Cette politique a été adoptée à l’unanimité, mardi soir, et un avis formel sera envoyé à tous les employés mercredi, ajoute M. Chartrand.

Pour les employés qui ne sont pas pleinement vaccinés, le Conseil exigera, du 4 octobre au 2 décembre, qu’elles soient soumises à des tests de dépistage rapide à deux reprises de façon hebdomadaire.

On va leur donner un avis de deux semaines et ensuite, on va s’assurer que tous les employés soient doublement vaccinés. Pour un employé qui aurait son premier vaccin à la mi-octobre, il faut attendre quatre semaines encore pour avoir le deuxième vaccin, puis attendre 14 jours pour s’assurer que le vaccin soit pleinement efficace.

« La science nous dit que les vaccins, ça fonctionne. Nous avons un mandat de protection des élèves, des employés et nous sommes fiers du travail de la gestion qui a préparé ce règlement administratif. »

— Une citation de  Denis M. Chartrand, président du CEPEO

À compter du 3 décembre, seulement ceux ayant fourni une preuve qu’ils sont entièrement vaccinés et les individus qui ont reçu un résultat négatif au test de dépistage rapide suite à une preuve écrite d’exemption médicale ou d’un autre motif protégé par le Code des droits de la personne de l’Ontario pourront donc se rendre dans les établissements du CEPEO.

Il en sera de même dès le 18 octobre pour les personnes n’étant pas employées par le CEPEO.

L’individu qui est un membre du personnel du CEPEO et qui contrevient aux modalités de la directive […], se verra interdire l’accès aux lieux du CEPEO et pourrait faire l’objet de mesures administratives […] pouvant aller jusqu’au congédiement, prévoit la politique. Tout autre individu qui contrevient aux modalités de la directive peut se faire refuser l’accès aux lieux du CEPEO et pourrait faire face à d’autres mesures.

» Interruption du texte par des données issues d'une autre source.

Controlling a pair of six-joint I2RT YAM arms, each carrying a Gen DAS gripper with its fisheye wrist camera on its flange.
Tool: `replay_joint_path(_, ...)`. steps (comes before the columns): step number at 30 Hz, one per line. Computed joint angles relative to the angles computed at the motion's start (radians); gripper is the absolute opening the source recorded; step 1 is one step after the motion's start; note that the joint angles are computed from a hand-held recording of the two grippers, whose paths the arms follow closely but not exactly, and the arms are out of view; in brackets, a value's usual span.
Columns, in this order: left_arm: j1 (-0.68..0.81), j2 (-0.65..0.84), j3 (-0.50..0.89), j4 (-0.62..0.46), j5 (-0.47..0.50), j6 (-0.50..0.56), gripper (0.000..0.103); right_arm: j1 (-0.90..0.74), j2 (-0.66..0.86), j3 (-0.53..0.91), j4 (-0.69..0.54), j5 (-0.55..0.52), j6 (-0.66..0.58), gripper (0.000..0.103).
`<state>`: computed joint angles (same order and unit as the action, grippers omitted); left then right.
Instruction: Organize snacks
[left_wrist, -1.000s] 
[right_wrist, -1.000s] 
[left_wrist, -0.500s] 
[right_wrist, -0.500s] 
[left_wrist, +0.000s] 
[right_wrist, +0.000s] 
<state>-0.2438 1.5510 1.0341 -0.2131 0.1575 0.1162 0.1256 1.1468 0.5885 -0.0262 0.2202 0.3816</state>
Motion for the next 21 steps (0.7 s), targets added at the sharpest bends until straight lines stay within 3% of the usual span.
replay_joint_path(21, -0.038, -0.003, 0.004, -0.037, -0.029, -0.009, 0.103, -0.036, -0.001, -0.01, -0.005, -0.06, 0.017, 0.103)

Le manque de leadership du gouvernement Ford dénoncé

Les membres du CEPEO ont déploré le manque de leadership du gouvernement provincial qui n’a pas mis en place de politique provinciale de vaccination pour le personnel des écoles ontariennes.

Ça aurait été beaucoup plus simple si le ministère de l’Éducation avait fait une politique provinciale, juge le président du CEPEO, Denis M. Chartrand, en entrevue. Il y a plusieurs conseils scolaires qui ont demandé au gouvernement d'avoir une politique provinciale. Le gouvernement n'a pas voulu bouger là-dessus. Donc, certains conseils scolaires, individuellement, ont commencé à développer des politiques pour chaque conseil.

Vers des fermetures de classes ou d’écoles?

Cette décision pourrait entraîner des fermetures de classes, voire d’écoles, reconnaît M. Chartrand.

Lorsqu'on fait une politique de ce genre-là, il y a toujours des risques parce qu'on sait que certaines personnes - heureusement une minorité - ne veulent pas être vaccinées. Il y a donc un risque financier de griefs et de poursuites devant des tribunaux [...], mais il y a aussi un risque au niveau de l'enseignement. Nous sommes en situation de pénurie d'enseignants, alors s’il y a des enseignants qui ne veulent pas être vaccinés, nous devrons, après le 3 décembre, les sortir de la salle de classe parce que c'est la politique du conseil. À ce moment-là, nous devrons trouver de nouveaux enseignants pour les remplacer. C'est un risque calculé. Un risque que nous sommes prêts à prendre parce qu'on pense que la santé et la sécurité des élèves et du personnel sont primordiales.

Le CEPEO assure cependant qu’il mettra tout en œuvre pour assurer la stabilité de ses différents groupes scolaires.

Selon les données du CEPEO en date du 22 septembre, sur les 2842 employés du conseil scolaire concernés par la politique de divulgation de la vaccination contre la COVID-19, 1971 ont attesté être entièrement vaccinées, soit 69,4 %, et 574 n'ont pas encore soumis l'attestation.